La Step Wise Interview Può essere condotta anche con bambini con meno di 8 anni, ed è costituita da una serie di passaggi graduali o «gradini» che hanno lo scopo di tranquillizzare il bambino e minimizzare la contaminazione. All’inizio l’esperto parla di argomenti neutri o gioca con il bambino, non solo per creare un contesto più tranquillo, ma anche per condurre osservazioni non strutturate sulle sue abilità linguistiche, cognitive, comportamentali e sociali. Nella seconda fase si chiede al bambino di ricordare esperienze del passato definibili come «importanti» (ad esempio un compleanno), sia per creare un contesto relazionale di fiducia che per stabilire la qualità e la quantità degli elementi ricordati di un evento importante. Nella terza fase si affrontal’argomento alla base della testimonianza e si evidenzia al bambino la necessità di dire la verità senza timori. In questa fase l’esperto deve anche valutare in quale misura il bambino è in grado di conoscere la differenza tra verità e bugia. Gradatamente nella quarta fase vengono fatte domande sull’evento da investigare. All’inizio le domande sono aperte e se esse non conducono a nessun ricordo vengono i disegni; come ultima possibilità si prevede il ricorso alle domande dirette. Nell’ultima fase dell’intervista cognitiva si conclude il colloquio ringraziando il bambino.

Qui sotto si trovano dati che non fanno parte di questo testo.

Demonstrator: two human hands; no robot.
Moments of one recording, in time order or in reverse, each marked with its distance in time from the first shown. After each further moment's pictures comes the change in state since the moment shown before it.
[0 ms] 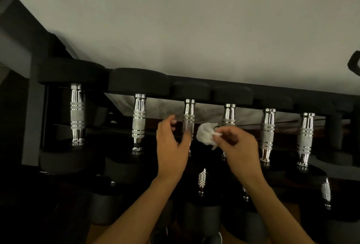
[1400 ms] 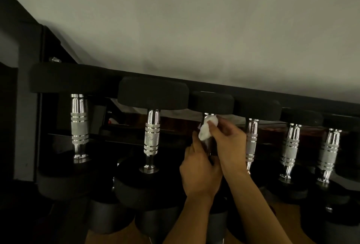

Processi metacognitivi e di memoria:Criteria-Based Content Analysis L’ipotesi è che la deposizione di un evento realmente ricordato è diversa quantitativamente e qualitativamente dal modo in cui si descrive una fantasia oppure qualche cosa che ci è stata riferita da altri. Per un bambino ricordare un evento è difficile ma costruire una bugia è un processo ancora più complesso; il bambino si impegna molto di più nella costruzione di un evento inventato e inevitabilmente la sua descrizione sarà di qualità inferiore, dato che egli impiega parte delle sue risorse cognitive a controllare quanto sta dicendo.

L’esperto deve analizzare la trascrizione della testimonianza attraverso una griglia che esamina 5 «criteri di realtà generali» e 19 «criteri specifici » (Pezzati, Mazzoni, Bausano, 2007). A. caratteristiche generali: 1) struttura logica del racconto; 2) strutturazione della produzione in un senso ordinato e coerente; 3) quantità di dettagli relativi al luogo, al tempo, alle persone e agli oggetti; B. contenuto specifico: 4) ordine spaziale e temporale degli elementi in un contesto; 5) descrizioni di interazioni fra il testimone e gli altri personaggi; 6) presenza di conversazioni fra i protagonisti del racconto; 7) elementi che introducono complicazioni o che sono inaspettati; C. particolarità del contenuto: 8) dettagli inusuali che arricchiscono il senso della storia; 9) dettagli superflui; 10) dettagli poco compresi dal bambino ma che vengono riportati in modo accurato; 11) associazioni esterne che sono collegate in modo periferico ma coerente all’evento raccontato; 12) riferimento a stati mentali propri; 13) descrizioni mentali delle altre persone coinvolte nel racconto; D. motivazione ad accusare: 14) correzioni spontanee; 15) ammissioni di vuoti di memoria, il soggetto ammette in modo spontaneo di non sapere o di non ricordare; 16) dubbi sulla propria testimonianza; 17) autocolpevolizzazione; 18) perdono verso il colpevole; E. elementi specifici dell’offesa: 19) presenza di dettagli specifici che si riferiscono alla molestia o al crimine in questione. L’esperto, in riferimento ai 19 criteri, utilizza una scala a tre punti e assegna 0 se il criterio è assente, 1 se è parzialmente presente e 2 se è presente in modo preminente. Un punteggio elevato alla CBCA, sebbene non esista un numero minimo di criteri da soddisfare, suggerisce la possibilità che l’evento riportato possa essere realmente accaduto. L’assenza di criteri di validità non implica però necessariamente che la dichiarazione sia falsa ma potrebbe indicare, ad esempio, una difficoltà del bambino a ricordare l’evento cui ha assistito (Yuille, 1988).